Saved entries:
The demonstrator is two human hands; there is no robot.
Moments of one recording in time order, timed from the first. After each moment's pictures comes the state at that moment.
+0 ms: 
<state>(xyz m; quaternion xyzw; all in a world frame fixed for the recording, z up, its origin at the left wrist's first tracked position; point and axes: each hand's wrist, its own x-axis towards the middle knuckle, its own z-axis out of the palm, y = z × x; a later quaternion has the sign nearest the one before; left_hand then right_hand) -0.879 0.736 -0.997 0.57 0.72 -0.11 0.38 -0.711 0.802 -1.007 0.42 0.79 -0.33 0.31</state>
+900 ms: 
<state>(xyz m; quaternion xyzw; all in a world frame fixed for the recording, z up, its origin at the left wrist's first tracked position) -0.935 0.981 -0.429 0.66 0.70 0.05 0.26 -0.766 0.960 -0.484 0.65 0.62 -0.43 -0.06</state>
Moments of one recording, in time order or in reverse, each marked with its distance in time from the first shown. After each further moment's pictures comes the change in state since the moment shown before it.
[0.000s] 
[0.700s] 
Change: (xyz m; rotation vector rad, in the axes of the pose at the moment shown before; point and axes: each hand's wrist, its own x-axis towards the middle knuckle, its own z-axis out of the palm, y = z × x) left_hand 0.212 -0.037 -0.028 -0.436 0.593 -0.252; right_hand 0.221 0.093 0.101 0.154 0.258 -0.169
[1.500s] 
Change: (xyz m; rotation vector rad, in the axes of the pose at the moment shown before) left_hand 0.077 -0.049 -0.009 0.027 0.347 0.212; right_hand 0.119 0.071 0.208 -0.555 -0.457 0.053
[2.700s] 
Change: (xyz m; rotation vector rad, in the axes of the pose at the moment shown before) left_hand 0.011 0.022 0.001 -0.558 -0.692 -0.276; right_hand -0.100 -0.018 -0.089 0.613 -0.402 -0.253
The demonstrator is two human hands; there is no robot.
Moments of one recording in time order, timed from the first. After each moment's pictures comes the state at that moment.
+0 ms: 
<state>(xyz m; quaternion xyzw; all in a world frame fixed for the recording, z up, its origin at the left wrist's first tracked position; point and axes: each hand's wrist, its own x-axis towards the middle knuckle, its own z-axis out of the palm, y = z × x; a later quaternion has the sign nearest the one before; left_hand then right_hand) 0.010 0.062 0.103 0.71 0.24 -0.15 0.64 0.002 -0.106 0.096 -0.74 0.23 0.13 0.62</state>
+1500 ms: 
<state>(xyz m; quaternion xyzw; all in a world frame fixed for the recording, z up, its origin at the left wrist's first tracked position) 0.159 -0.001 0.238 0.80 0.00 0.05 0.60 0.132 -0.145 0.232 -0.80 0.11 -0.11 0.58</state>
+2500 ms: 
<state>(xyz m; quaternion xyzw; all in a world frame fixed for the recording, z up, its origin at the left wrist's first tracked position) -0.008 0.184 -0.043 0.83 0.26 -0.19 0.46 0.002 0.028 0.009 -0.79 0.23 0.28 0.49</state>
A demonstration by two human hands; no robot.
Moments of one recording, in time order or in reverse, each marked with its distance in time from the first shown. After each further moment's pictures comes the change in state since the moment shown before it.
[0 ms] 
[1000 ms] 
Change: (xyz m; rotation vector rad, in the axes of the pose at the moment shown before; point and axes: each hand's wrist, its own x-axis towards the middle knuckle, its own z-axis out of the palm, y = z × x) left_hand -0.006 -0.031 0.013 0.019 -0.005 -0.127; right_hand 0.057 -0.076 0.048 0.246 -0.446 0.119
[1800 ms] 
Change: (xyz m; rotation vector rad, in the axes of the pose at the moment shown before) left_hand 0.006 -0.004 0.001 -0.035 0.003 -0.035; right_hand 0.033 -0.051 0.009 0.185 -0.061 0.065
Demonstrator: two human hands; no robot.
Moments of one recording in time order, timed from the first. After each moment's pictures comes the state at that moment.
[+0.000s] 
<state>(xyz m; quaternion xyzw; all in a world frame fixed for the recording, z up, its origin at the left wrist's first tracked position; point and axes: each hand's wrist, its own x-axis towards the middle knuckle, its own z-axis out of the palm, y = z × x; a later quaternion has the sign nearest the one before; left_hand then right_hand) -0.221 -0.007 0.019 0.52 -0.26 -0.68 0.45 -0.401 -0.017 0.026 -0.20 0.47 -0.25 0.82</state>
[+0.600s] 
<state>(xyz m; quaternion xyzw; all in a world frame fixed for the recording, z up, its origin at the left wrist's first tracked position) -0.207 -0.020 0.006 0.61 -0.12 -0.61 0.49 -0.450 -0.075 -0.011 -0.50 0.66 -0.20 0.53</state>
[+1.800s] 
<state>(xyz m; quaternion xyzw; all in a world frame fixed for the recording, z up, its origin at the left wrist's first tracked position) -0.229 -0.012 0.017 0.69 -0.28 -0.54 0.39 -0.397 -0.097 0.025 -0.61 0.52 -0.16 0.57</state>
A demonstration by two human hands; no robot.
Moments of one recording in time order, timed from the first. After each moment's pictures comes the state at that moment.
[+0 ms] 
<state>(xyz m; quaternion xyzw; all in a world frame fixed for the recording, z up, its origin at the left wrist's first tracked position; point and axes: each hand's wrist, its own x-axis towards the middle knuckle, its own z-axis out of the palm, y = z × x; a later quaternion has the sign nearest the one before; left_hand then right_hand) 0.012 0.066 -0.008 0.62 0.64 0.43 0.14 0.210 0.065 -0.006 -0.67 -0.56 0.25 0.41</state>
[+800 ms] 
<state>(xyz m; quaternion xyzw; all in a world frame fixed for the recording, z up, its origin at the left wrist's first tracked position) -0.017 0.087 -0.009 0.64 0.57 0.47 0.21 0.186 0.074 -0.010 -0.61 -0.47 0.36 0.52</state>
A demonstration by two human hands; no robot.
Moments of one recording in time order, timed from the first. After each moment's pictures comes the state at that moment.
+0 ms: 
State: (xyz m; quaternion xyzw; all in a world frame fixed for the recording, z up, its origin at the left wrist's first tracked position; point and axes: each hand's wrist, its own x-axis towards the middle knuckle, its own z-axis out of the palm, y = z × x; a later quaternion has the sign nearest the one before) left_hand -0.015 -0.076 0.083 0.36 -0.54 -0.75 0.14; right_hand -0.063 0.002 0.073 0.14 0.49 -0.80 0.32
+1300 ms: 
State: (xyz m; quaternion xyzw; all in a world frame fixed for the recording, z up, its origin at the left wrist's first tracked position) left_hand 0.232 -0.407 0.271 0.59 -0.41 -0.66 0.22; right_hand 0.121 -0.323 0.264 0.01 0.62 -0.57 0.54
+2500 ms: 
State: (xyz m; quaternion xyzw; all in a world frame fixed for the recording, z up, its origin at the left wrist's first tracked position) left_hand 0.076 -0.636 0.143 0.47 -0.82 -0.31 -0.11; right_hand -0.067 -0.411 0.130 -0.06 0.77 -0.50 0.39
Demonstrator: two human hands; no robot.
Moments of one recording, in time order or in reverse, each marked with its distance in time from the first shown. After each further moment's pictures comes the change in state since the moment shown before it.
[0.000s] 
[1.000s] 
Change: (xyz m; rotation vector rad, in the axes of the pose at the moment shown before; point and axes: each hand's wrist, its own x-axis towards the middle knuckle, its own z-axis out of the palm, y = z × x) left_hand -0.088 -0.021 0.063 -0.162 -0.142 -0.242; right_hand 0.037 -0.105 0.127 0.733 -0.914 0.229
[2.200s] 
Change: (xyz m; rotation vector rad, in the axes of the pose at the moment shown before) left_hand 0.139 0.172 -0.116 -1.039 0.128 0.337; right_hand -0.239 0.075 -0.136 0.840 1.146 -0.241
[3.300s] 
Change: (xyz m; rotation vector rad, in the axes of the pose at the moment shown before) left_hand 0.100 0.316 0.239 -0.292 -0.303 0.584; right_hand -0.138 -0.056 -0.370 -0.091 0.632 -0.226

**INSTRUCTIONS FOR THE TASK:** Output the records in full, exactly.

**ANSWER BOX:**
The demonstrator is two human hands; there is no robot.
Moments of one recording in time order, timed from the first. After each moment's pictures comes the state at that moment.
+0 ms: 
<state>(xyz m; quaternion xyzw; all in a world frame fixed for the recording, z up, its origin at the left wrist's first tracked position; point and axes: each hand's wrist, its own x-axis towards the middle knuckle, its own z-axis out of the palm, y = z × x; a later quaternion has the sign nearest the one before; left_hand then right_hand) -0.879 0.736 -0.997 0.57 0.72 -0.11 0.38 -0.711 0.802 -1.007 0.42 0.79 -0.33 0.31</state>
+900 ms: 
<state>(xyz m; quaternion xyzw; all in a world frame fixed for the recording, z up, its origin at the left wrist's first tracked position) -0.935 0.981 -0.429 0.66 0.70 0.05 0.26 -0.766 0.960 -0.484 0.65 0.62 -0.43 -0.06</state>
Moments of one recording, in time order or in reverse, each marked with its distance in time from the first shown. After each further moment's pictures comes the change in state since the moment shown before it.
[0.000s] 
[0.700s] 
Change: (xyz m; rotation vector rad, in the axes of the pose at the moment shown before; point and axes: each hand's wrist, its own x-axis towards the middle knuckle, its own z-axis out of the palm, y = z × x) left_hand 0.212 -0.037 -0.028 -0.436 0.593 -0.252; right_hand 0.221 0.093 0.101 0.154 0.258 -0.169
[1.500s] 
Change: (xyz m; rotation vector rad, in the axes of the pose at the moment shown before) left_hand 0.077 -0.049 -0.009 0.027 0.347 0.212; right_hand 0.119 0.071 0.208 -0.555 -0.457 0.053
[2.700s] 
Change: (xyz m; rotation vector rad, in the axes of the pose at the moment shown before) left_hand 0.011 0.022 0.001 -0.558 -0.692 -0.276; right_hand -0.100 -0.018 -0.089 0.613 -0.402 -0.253
The demonstrator is two human hands; there is no robot.
Moments of one recording in time order, timed from the first. After each moment's pictures comes the state at that moment.
+0 ms: 
<state>(xyz m; quaternion xyzw; all in a world frame fixed for the recording, z up, its origin at the left wrist's first tracked position; point and axes: each hand's wrist, its own x-axis towards the middle knuckle, its own z-axis out of the palm, y = z × x; a later quaternion has the sign nearest the one before; left_hand then right_hand) 0.010 0.062 0.103 0.71 0.24 -0.15 0.64 0.002 -0.106 0.096 -0.74 0.23 0.13 0.62</state>
+1500 ms: 
<state>(xyz m; quaternion xyzw; all in a world frame fixed for the recording, z up, its origin at the left wrist's first tracked position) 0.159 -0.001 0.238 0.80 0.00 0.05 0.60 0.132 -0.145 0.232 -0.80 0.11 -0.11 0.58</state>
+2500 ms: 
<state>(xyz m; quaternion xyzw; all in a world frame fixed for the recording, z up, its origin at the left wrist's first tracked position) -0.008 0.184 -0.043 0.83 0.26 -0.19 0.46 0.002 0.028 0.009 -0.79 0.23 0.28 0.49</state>
A demonstration by two human hands; no robot.
Moments of one recording, in time order or in reverse, each marked with its distance in time from the first shown. After each further moment's pictures comes the change in state since the moment shown before it.
[0 ms] 
[1000 ms] 
Change: (xyz m; rotation vector rad, in the axes of the pose at the moment shown before; point and axes: each hand's wrist, its own x-axis towards the middle knuckle, its own z-axis out of the palm, y = z × x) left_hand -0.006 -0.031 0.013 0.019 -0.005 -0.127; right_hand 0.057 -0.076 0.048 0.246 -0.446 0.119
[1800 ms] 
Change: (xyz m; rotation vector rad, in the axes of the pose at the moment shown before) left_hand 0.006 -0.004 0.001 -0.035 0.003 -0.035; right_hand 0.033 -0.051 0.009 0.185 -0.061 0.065
Demonstrator: two human hands; no robot.
Moments of one recording in time order, timed from the first. After each moment's pictures comes the state at that moment.
[+0.000s] 
<state>(xyz m; quaternion xyzw; all in a world frame fixed for the recording, z up, its origin at the left wrist's first tracked position; point and axes: each hand's wrist, its own x-axis towards the middle knuckle, its own z-axis out of the palm, y = z × x; a later quaternion has the sign nearest the one before; left_hand then right_hand) -0.221 -0.007 0.019 0.52 -0.26 -0.68 0.45 -0.401 -0.017 0.026 -0.20 0.47 -0.25 0.82</state>
[+0.600s] 
<state>(xyz m; quaternion xyzw; all in a world frame fixed for the recording, z up, its origin at the left wrist's first tracked position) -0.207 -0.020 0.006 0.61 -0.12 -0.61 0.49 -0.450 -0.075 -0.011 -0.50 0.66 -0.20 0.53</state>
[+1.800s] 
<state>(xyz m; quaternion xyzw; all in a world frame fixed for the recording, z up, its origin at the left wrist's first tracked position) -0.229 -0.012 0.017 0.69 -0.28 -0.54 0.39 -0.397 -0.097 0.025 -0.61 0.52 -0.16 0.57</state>
A demonstration by two human hands; no robot.
Moments of one recording in time order, timed from the first. After each moment's pictures comes the state at that moment.
[+0 ms] 
<state>(xyz m; quaternion xyzw; all in a world frame fixed for the recording, z up, its origin at the left wrist's first tracked position; point and axes: each hand's wrist, its own x-axis towards the middle knuckle, its own z-axis out of the palm, y = z × x; a later quaternion has the sign nearest the one before; left_hand then right_hand) 0.012 0.066 -0.008 0.62 0.64 0.43 0.14 0.210 0.065 -0.006 -0.67 -0.56 0.25 0.41</state>
[+800 ms] 
<state>(xyz m; quaternion xyzw; all in a world frame fixed for the recording, z up, its origin at the left wrist's first tracked position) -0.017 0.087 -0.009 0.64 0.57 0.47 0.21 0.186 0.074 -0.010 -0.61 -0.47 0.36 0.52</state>
A demonstration by two human hands; no robot.
Moments of one recording in time order, timed from the first. After each moment's pictures comes the state at that moment.
+0 ms: 
State: (xyz m; quaternion xyzw; all in a world frame fixed for the recording, z up, its origin at the left wrist's first tracked position; point and axes: each hand's wrist, its own x-axis towards the middle knuckle, its own z-axis out of the palm, y = z × x; a later quaternion has the sign nearest the one before) left_hand -0.015 -0.076 0.083 0.36 -0.54 -0.75 0.14; right_hand -0.063 0.002 0.073 0.14 0.49 -0.80 0.32
+1300 ms: 
State: (xyz m; quaternion xyzw; all in a world frame fixed for the recording, z up, its origin at the left wrist's first tracked position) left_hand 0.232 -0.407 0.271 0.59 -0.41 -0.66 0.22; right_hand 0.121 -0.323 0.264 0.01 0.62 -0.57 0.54
+2500 ms: 
State: (xyz m; quaternion xyzw; all in a world frame fixed for the recording, z up, its origin at the left wrist's first tracked position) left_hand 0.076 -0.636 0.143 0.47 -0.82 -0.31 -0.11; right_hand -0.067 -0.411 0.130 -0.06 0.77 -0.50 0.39
Demonstrator: two human hands; no robot.
Moments of one recording, in time order or in reverse, each marked with its distance in time from the first shown. After each further moment's pictures comes the change in state since the moment shown before it.
[0.000s] 
[1.000s] 
Change: (xyz m; rotation vector rad, in the axes of the pose at the moment shown before; point and axes: each hand's wrist, its own x-axis towards the middle knuckle, its own z-axis out of the palm, y = z × x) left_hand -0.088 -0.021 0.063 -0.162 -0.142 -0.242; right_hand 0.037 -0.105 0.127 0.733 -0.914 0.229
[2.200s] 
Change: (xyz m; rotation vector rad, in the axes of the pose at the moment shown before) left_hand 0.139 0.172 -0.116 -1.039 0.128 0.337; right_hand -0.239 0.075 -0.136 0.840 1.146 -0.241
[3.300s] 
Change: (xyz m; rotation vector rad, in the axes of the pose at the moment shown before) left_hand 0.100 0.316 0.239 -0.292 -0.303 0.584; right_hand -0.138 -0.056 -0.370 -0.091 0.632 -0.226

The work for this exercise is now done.